Monday, February 17, 2020

Review for "Aurora Rising" by Amie Kaufman and Jay Kristoff

I believe of all the places I have not fit, I fit here a little better.

This book is made for a very specific audience: if you love ragtag teams of misfits who are tasked with saving the universe, this book is for you. There were actually a lot of parallels between this book and other similarly themed stories. You can't miss the similarities between Aurora and Steve Rogers, nor the similarities between the Ra'haam and Ego from Guardians of the Galaxy Vol. 2. In general, this book is very reminiscent of the GOTG gang, but the stories and characters are still different enough that the story was fresh and intriguing.

Resultado de imagen de aurora rising book cover

Rating: ★★★★☆

I feel the vastness around me, how small I am, one tiny mote of animated carbon and water among an ocean of infinity.

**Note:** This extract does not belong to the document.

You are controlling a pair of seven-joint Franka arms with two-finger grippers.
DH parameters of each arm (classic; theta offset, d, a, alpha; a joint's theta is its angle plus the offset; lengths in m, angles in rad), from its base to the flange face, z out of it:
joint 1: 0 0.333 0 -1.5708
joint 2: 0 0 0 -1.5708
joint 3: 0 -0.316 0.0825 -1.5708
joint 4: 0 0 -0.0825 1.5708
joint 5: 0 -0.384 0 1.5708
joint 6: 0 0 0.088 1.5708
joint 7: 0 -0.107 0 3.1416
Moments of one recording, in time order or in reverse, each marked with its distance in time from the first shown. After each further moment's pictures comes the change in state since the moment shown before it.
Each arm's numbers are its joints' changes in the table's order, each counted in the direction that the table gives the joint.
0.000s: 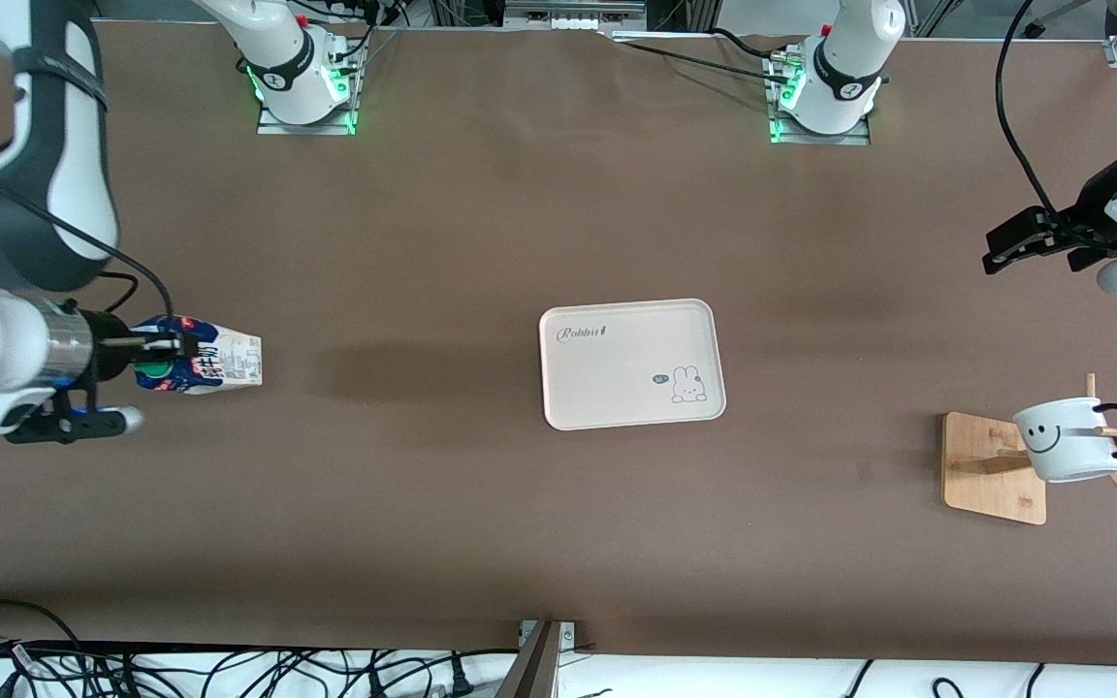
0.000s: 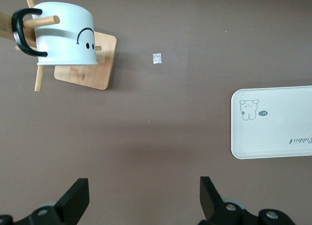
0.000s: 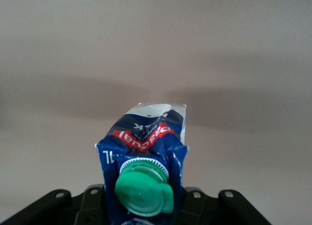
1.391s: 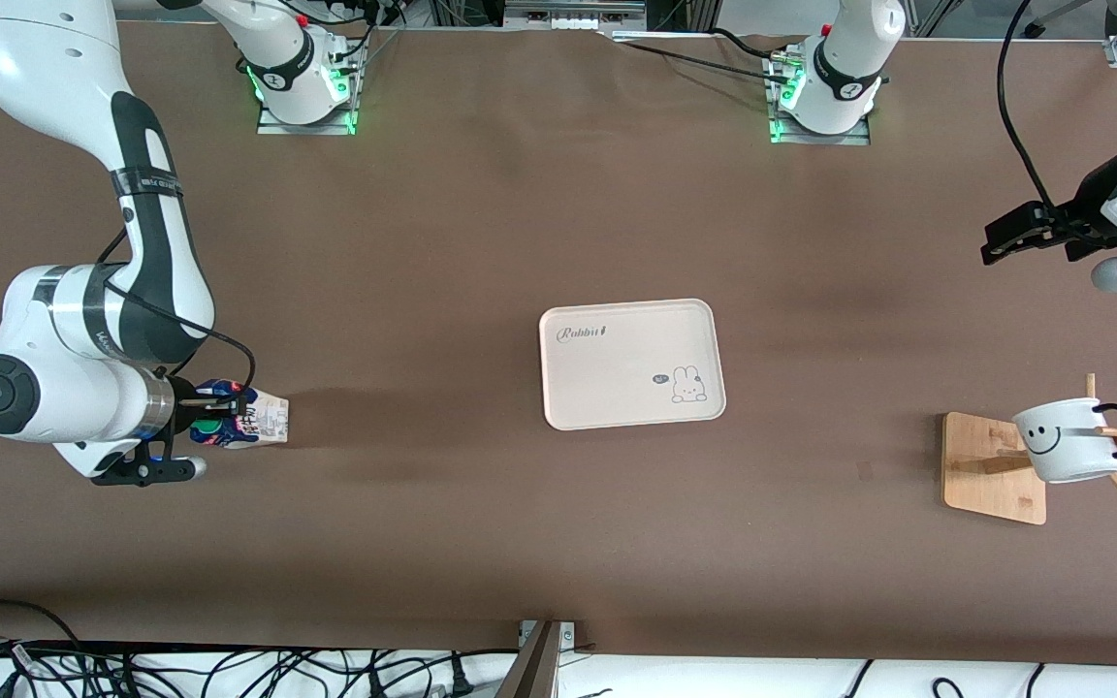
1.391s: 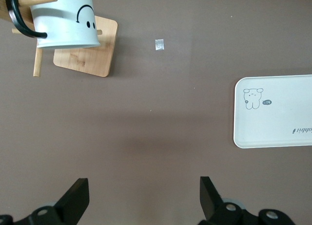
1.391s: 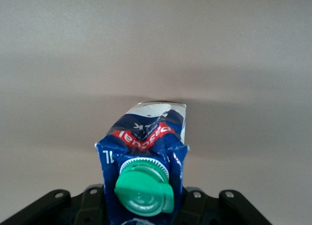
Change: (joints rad) left arm 0.002 0.001 -0.005 0.000 0.000 0.052 0.000; right arm 0.002 0.058 0.000 -0.240 0.014 -0.432 -0.001
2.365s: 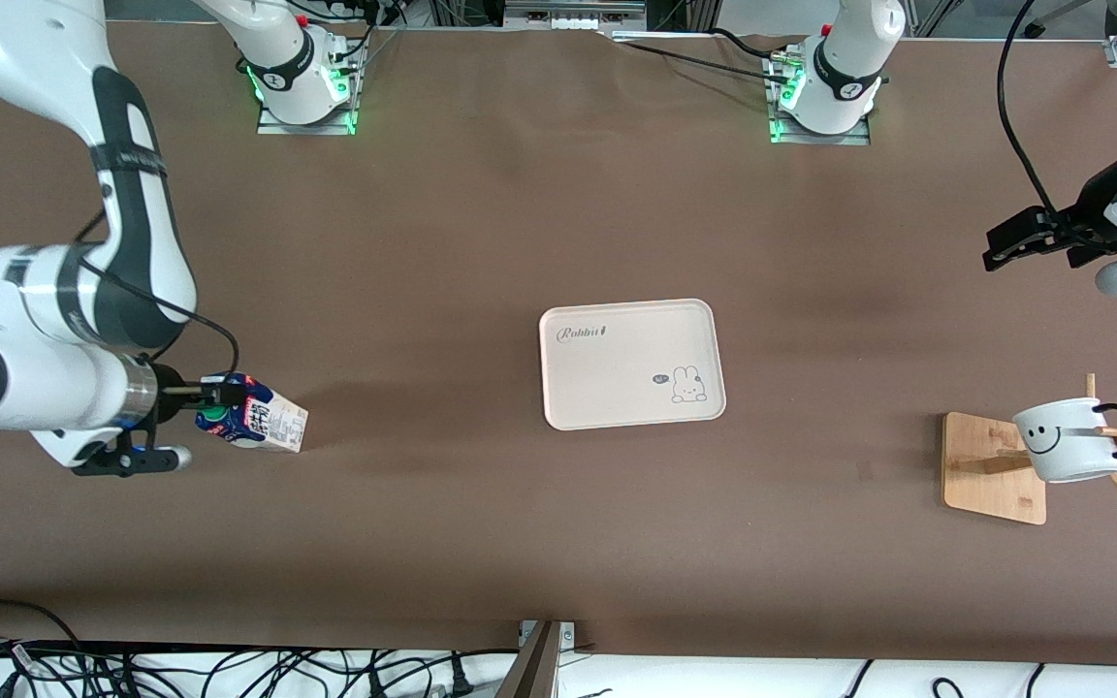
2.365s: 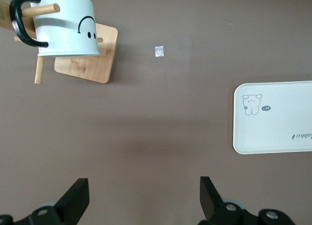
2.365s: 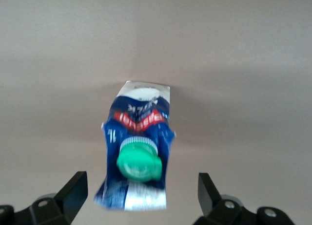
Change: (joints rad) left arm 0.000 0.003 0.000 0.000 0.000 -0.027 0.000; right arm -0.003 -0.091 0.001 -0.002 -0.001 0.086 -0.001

While some of the plot points may have been recycled, I think the general structure of the story is unique. I rarely read multi-POV YA fantasy/sci-fi books that don't have the love interests as the main girl character with the main boy character. It was refreshing to ship Aurora with Kal, who is super cool, but not the main boy character Tyler, who I thought Aurora would end up with after the intro. Speaking of Kal, I'm a big fan. I'm not always into the big brooding manly-man type (note: Matthias from Six of Crows), but Kal was pretty swoonworthy. I like that his romance with Aurora was a sparse, cautious kind of instalove.

As for the other characters, I liked Tyler and Aurora more than I usually like main characters in fantasy/sci-fi series. I thought their reactions made a lot of sense for their characters' backstories. I really loved Scarlett and Finian, and I wish we have gotten more of them, and of their undeniably blooming romance. I don't think Zila was a necessary asset, but it was still kinda cool to see her little socially awkward tidbits. It's almost like reading as an outsider to the group. Cat was half annoying and half cool, in all honesty SPOILER I didn't think she was the right choice to die, I think it wasn't the most effective death and that they spent too much time of her dying professing her love for Tyler when they didn't touch much on it in the rest of the novel. It might've been better if she and Tyler had eventually gotten together, but as it was it just felt unfinished. Which, in all fairness, may have been intentional; it just wasn't satisfying to me. END SPOILER I do have to note that the constant POV-switching was hard to keep up with at times. If the characters had had more distinctive voices I might not have been looking back at the chapter heading every time to see who was talking. Tyler, Scar, and Cat were really similar and only by context (like their positions) would you be able to pick them out. Still, I liked that the story was in so many viewpoints because it showed how ALL of the squad was caught up in this new war, not just Aurora, even though she is the "main" character.

Overall, this is a solid new YA sci-fi series. I thought the world building was set at an appropriate pace, and I love the detail in the wars and worlds and species. I will definitely be picking up the sequel in May (if I can remember the events of this book by then).